Once you know the benchmarks, your own numbers tell you exactly where the leak is. The trick is reading the ratios, not the totals. Here is what a healthy funnel from a well-targeted list of 1,000 looks like, so you can spot where yours diverges.
A healthy LinkedIn funnel from a well-targeted list of 1,000.
Now read your own against it. The diagnosis is usually one of three things:
- Low acceptance (under 25%).
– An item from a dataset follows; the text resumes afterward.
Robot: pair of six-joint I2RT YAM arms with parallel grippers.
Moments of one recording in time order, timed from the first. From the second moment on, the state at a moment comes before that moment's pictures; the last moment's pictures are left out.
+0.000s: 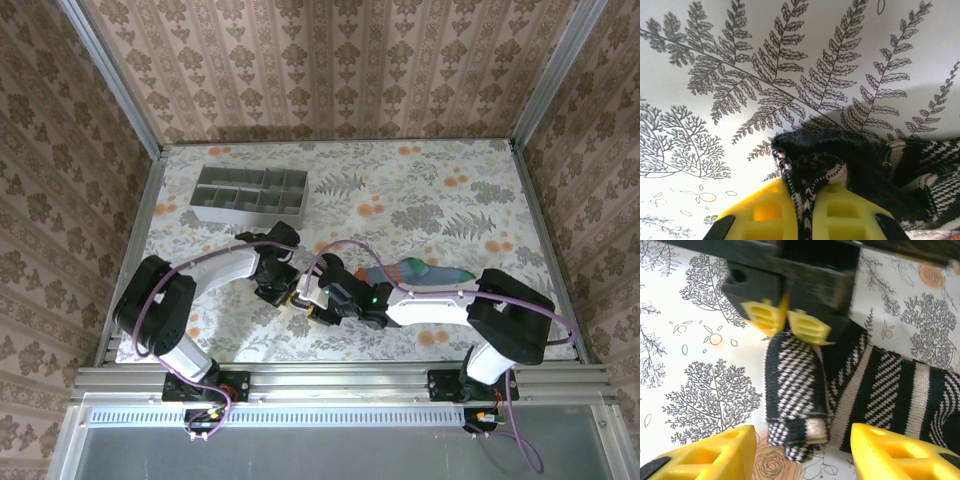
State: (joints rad) left arm -0.67 1.61 0.92 -0.77 0.20 -1.54; right arm 1.06 1.61 0.78 0.04 0.11 -0.22
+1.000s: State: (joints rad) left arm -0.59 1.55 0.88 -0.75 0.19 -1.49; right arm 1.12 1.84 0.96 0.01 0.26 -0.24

The problem is upstream: your targeting, your profile, or your connection note. The message after connecting cannot fix a list that never accepts.
- Good acceptance, low replies. People accept but do not engage. That is a message problem. Your opener is generic or your timing is off.
- Good replies, few positive ones. People answer but say no. That is a targeting precision problem. You are reaching the wrong people, or the right people at the wrong moment.
One caution that does not show up in the funnel: if your numbers suddenly crater across the board, check account health before you rewrite anything. LinkedIn throttles profiles that look automated, and a restricted account quietly tanks every metric at once. We cover the warning signs in our piece on restricted LinkedIn accounts. Running outreach on a dedicated account, paced like a human, is how you keep that variable out of the equation entirely.
Key takeaways
- 2026 averages: ~28 to 30% acceptance, 10.4% reply rate after connecting. Good is 35%+ and 25%+.
- Track positive replies and meetings booked, not raw reply rate. Strong is 5 to 8% positive of sends.
- Connection-note replies fell 37% in a year because generic templates flooded the channel.
- Benchmark against your own industry: recruiting runs 18 to 25% replies, software 8 to 9%.
- The levers that beat the benchmark: a real message, signal timing, follow-ups, brevity. Not volume.
- Read the ratios to find your leak: low acceptance is targeting, low replies is the message, low positives is precision.